# [WHAT IS EXPECTED]
Line by line, transcribe the material shown below exactly.

# [SOURCE RECORDS]
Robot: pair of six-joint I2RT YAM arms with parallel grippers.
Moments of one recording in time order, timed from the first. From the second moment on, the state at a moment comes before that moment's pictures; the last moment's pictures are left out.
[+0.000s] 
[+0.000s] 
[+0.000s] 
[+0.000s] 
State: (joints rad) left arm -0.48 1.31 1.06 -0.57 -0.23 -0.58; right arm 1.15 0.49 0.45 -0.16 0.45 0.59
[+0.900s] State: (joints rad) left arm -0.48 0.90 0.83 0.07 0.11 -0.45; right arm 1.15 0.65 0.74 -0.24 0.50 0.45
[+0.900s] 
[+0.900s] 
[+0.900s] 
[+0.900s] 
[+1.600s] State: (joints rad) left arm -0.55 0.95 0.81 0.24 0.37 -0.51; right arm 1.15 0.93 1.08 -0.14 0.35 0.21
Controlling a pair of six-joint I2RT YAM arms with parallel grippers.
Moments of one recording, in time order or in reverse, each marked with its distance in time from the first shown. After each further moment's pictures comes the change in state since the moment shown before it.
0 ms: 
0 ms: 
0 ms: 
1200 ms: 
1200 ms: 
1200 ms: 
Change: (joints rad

# [ANSWER BOX]
Robot: pair of six-joint I2RT YAM arms with parallel grippers.
Moments of one recording in time order, timed from the first. From the second moment on, the state at a moment comes before that moment's pictures; the last moment's pictures are left out.
[+0.000s] 
[+0.000s] 
[+0.000s] 
[+0.000s] 
State: (joints rad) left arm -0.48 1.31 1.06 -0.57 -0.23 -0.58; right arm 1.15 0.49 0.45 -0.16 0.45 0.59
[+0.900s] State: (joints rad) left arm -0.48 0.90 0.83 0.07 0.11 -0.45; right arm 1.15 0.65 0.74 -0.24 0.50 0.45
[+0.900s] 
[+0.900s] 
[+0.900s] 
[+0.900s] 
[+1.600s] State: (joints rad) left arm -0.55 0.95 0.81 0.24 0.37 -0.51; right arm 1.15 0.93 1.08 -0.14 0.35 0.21
Controlling a pair of six-joint I2RT YAM arms with parallel grippers.
Moments of one recording, in time order or in reverse, each marked with its distance in time from the first shown. After each further moment's pictures comes the change in state since the moment shown before it.
0 ms: 
0 ms: 
0 ms: 
1200 ms: 
1200 ms: 
1200 ms: 
Change: (joints rad

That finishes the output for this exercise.